Mundurowi szybko ustalili tożsamość sprawcy. Funkcjonariusze ustalili też, że poszukiwany przez nich 29-latek z gminy Łuków do swojego volkswagena zamontował tablice rejestracyjne z innego auta. Wyjechał do sąsiedniego województwa aby tam się ukryć. Szybko namierzyli jego kryjówkę.
Wcześniej potrącił policjanta, a teraz staranował radiowóz
Funkcjonariusze jadąc po niego zauważyli, że właśnie wyjeżdża z posesji samochodem marki Nissan. 29-latek ponownie nie zareagował na znak nakazujący mu zatrzymanie pojazdu i znów z bardzo dużą prędkością odjechał autem. Policjanci z zachowaniem wszelkich środków ostrożności pojechali za uciekającym nissanem, o jego trasie informowali innych funkcjonariuszy.
Zdesperowany, uciekający nissanem 29-latek znów z premedytacją chciał rozjechać umundurowanego policjanta. Tylko spryt i zimna krew uchroniły mundurowego od potrącenia przez rozpędzone auto. Jednak nissan uderzył w oznakowany radiowóz. Nie zważając na zagrożenia 29-latek w dalszym ciągu próbował uciec przed policjantami. Po chwili jego auto zostało zablokowane przez policyjne samochody, 29-latek „wpadł” w ręce funkcjonariuszy. W nissanie był też 23-letni kolega poszukiwanego.

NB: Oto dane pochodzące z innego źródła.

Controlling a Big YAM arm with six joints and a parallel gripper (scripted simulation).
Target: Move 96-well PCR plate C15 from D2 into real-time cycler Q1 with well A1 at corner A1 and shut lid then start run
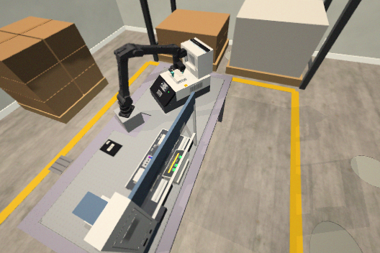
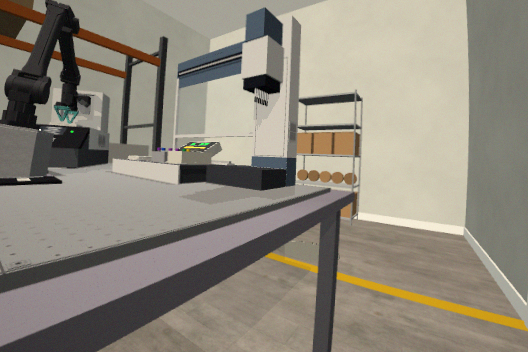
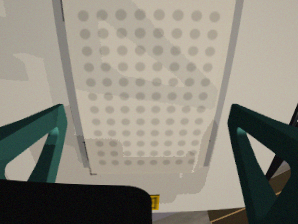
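Right now the white PCR plate is 2 cm below my hand. Round my hand: tube cooling block: 7 cm ahead, 78 cm to the right, 16 cm below; black regrip nest: 35 cm behind, 71 cm to the right, 23 cm below; blue gantry beam: 25 cm ahead, 80 cm to the right, 28 cm above.
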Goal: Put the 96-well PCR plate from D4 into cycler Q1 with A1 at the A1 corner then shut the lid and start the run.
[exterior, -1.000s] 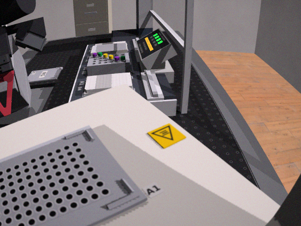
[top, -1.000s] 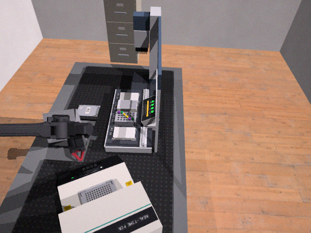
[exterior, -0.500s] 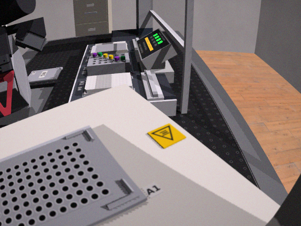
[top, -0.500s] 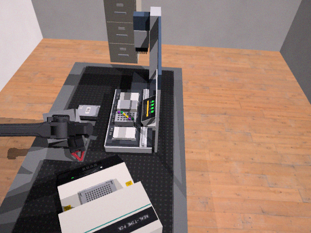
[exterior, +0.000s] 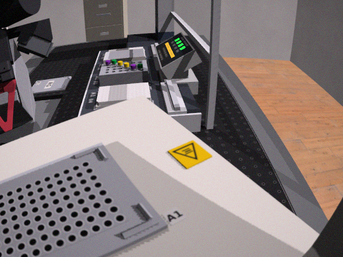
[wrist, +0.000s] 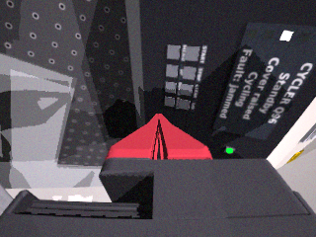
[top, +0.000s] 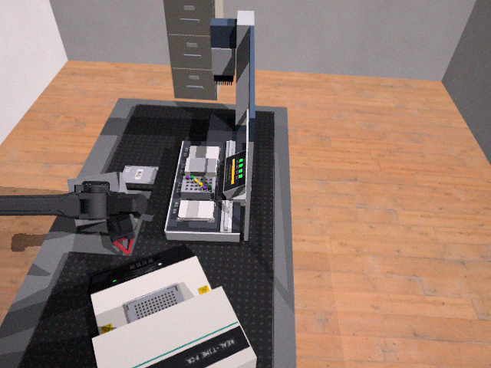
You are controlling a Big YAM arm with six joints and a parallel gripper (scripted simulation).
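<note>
The tube cooling block is 330 mm to the left of my hand, 230 mm ahead of it and 90 mm below it. The rest, counted from my hand: tall gantry post 390 mm ahead, 120 mm to the left, 80 mm above; then pipette head 780 mm to the left, 370 mm ahead, 230 mm above; then grey nest 490 mm to the left, 150 mm below, 20 mm behind.
</note>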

Czytaj także: Zwłoki księdza na plebani. Policja wyjaśnia tajemniczą śmierć
Sprawdzając wnętrze nissana funkcjonariusze znaleźli w nim kilka gramów haszyszu. Policjanci ustalili też, że volkswagen passat, którym 29-latek potrącił policjanta, ukryty jest w budynku gospodarczym na terenie gminy Trzebieszów. 29-latka i jego kolegę zatrzymano.